Task goal:
In the listing below, find every line with the string "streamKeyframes" and pull it out.
==== Given data ====
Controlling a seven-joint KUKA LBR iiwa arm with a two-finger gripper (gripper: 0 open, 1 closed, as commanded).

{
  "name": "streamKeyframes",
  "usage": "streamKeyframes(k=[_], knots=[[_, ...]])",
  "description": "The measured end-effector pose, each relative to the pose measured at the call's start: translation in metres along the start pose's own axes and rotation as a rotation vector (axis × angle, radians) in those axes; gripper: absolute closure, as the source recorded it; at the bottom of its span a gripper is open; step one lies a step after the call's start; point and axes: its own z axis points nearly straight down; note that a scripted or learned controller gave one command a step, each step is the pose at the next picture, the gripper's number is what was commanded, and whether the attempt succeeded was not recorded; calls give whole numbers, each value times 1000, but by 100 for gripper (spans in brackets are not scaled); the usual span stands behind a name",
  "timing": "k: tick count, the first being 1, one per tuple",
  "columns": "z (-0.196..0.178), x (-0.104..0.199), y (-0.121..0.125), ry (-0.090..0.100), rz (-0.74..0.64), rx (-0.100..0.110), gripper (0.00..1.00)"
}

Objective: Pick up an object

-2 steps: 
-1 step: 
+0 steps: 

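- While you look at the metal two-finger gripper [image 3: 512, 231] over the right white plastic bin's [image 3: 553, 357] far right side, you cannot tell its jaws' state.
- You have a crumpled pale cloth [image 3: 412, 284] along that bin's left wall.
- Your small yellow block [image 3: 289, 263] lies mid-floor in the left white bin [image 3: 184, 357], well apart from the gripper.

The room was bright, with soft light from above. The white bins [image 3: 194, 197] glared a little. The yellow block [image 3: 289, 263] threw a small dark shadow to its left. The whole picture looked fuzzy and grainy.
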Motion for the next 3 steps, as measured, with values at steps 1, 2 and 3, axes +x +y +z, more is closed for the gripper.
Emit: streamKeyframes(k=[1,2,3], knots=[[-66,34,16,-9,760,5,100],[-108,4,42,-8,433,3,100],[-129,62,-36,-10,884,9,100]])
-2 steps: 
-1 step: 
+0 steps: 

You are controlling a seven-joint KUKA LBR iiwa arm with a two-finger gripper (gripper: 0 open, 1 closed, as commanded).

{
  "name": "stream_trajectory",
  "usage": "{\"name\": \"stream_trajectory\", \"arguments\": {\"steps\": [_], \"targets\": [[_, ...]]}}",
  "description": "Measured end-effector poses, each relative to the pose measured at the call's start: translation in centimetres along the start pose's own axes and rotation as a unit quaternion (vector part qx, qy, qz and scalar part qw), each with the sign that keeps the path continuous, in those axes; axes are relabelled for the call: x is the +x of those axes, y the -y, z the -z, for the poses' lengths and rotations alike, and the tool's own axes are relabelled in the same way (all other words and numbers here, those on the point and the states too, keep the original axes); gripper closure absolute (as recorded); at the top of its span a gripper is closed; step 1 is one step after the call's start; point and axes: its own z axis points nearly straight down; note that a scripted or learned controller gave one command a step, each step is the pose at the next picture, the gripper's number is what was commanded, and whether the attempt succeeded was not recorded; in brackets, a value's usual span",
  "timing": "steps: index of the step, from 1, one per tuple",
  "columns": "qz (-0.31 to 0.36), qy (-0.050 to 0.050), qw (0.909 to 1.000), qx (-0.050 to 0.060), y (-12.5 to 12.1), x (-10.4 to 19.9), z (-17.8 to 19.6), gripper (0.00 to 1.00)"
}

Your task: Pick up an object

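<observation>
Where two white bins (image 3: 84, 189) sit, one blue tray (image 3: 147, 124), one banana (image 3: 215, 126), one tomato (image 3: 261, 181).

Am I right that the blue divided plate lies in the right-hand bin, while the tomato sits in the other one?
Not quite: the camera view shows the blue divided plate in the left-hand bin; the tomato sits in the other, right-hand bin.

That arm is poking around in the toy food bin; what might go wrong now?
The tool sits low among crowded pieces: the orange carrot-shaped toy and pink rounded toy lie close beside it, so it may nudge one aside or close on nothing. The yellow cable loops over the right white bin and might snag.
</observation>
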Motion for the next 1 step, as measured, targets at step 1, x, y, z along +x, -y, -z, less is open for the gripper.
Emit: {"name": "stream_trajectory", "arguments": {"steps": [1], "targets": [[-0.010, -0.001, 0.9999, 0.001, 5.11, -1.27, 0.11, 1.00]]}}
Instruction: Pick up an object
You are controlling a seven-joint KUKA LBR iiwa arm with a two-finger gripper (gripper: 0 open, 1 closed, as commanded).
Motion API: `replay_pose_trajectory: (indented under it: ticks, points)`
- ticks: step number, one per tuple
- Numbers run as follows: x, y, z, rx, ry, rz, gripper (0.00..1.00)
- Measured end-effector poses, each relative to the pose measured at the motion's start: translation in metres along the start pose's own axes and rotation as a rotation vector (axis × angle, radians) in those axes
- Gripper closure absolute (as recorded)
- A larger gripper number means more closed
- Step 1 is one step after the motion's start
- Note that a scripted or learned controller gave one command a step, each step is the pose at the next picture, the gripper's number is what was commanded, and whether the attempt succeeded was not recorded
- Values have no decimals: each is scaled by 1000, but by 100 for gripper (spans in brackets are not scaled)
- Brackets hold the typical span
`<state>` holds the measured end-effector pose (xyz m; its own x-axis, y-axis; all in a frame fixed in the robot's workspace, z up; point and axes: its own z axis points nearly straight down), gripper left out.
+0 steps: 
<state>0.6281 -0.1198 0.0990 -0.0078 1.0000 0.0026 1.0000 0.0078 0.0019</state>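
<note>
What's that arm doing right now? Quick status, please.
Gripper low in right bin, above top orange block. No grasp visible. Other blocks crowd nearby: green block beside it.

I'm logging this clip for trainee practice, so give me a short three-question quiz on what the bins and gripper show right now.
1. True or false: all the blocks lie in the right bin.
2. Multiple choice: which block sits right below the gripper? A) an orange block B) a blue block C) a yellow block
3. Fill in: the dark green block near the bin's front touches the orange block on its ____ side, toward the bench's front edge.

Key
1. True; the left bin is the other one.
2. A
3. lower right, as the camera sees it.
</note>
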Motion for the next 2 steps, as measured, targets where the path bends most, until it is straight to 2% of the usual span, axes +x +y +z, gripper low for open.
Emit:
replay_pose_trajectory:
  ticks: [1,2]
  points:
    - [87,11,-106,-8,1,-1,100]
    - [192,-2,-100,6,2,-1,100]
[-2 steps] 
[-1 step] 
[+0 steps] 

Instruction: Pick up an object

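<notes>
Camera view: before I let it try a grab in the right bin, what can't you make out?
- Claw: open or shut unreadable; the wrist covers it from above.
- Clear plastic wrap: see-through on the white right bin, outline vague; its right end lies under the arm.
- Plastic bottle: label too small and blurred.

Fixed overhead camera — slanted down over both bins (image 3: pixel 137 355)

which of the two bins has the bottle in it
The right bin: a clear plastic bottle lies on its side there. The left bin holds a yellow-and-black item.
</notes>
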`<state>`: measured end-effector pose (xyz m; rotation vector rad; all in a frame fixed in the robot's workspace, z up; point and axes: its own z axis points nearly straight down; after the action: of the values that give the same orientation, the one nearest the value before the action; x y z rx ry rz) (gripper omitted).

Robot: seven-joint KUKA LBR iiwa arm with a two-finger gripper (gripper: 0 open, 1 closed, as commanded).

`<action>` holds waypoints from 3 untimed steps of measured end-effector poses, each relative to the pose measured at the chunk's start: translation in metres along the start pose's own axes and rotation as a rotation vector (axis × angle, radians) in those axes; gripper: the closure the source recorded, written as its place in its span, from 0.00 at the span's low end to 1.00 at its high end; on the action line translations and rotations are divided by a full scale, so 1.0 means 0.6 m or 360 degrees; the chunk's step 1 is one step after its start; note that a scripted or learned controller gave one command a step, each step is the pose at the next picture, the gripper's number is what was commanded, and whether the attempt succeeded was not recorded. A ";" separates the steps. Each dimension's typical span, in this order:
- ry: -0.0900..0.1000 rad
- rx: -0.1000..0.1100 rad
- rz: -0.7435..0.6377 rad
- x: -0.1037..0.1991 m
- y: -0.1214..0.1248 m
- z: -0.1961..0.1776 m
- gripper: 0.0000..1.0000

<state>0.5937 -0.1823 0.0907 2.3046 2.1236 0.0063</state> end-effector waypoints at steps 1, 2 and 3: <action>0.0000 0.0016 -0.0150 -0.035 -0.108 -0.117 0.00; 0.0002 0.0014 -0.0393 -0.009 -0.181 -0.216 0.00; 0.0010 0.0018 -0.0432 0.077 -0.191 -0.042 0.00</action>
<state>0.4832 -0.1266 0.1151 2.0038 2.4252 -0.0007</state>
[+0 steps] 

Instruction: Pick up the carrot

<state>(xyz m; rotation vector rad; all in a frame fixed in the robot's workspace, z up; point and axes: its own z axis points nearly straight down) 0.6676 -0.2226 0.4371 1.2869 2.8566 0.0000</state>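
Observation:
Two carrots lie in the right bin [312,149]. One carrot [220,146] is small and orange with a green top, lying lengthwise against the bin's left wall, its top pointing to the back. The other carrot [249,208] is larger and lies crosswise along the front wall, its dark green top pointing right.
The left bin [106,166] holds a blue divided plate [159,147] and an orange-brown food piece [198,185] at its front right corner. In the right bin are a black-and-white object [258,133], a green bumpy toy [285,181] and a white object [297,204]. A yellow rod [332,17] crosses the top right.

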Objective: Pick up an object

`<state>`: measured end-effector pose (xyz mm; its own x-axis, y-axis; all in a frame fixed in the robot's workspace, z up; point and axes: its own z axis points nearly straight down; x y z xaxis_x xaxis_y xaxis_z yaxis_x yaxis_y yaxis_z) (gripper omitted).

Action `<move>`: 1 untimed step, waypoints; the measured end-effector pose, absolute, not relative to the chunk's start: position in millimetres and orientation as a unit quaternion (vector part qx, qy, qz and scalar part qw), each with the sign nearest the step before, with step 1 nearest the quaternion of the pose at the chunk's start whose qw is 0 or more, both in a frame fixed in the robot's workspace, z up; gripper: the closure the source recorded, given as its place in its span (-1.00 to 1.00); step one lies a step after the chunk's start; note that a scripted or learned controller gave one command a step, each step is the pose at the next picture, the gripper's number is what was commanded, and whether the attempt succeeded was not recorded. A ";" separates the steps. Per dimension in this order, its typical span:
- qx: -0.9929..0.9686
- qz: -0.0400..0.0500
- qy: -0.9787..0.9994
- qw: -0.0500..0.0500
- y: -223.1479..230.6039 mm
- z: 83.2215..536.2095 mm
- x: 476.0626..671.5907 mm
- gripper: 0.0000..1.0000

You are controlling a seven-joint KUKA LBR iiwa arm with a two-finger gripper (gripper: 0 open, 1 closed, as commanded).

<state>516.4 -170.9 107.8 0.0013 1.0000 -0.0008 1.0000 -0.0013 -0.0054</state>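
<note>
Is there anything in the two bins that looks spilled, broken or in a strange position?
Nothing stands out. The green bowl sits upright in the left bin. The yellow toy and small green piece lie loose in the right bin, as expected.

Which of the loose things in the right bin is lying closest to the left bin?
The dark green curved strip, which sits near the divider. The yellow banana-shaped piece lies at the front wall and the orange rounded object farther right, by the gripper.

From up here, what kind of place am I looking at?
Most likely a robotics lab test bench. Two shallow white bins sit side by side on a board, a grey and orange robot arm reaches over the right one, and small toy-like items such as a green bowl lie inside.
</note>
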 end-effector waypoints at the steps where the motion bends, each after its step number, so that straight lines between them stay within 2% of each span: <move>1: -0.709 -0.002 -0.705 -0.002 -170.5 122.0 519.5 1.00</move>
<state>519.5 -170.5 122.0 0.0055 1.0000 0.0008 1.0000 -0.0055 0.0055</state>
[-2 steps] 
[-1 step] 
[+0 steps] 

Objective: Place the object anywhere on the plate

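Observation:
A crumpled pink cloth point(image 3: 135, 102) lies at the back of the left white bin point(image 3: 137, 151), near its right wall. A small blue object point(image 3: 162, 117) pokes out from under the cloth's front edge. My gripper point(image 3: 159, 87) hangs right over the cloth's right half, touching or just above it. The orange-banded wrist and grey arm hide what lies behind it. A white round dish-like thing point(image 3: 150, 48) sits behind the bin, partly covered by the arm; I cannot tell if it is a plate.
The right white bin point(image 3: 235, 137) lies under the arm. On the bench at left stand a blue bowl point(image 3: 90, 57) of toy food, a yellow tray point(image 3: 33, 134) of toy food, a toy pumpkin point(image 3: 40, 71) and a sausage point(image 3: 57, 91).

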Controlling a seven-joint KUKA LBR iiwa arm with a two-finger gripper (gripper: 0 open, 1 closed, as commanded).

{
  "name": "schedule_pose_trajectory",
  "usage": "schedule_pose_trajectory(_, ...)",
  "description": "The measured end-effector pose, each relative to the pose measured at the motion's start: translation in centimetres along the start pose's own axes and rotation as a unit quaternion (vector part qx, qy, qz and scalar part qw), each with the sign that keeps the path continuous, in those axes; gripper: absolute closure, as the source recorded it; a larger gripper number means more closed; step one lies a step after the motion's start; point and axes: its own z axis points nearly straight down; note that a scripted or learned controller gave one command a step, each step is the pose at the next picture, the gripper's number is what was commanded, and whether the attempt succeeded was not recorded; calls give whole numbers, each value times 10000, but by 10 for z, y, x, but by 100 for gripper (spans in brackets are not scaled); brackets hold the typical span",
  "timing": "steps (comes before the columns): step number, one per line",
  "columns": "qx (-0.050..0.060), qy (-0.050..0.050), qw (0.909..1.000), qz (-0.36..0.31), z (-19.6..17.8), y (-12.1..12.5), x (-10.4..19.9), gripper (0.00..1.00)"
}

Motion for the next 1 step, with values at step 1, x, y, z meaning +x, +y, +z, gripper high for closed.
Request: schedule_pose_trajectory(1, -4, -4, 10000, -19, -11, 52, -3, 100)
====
Result:
  "name": "streamKeyframes",
  "usage": "streamKeyframes(k=[_], knots=[[_, ...]])",
Emit: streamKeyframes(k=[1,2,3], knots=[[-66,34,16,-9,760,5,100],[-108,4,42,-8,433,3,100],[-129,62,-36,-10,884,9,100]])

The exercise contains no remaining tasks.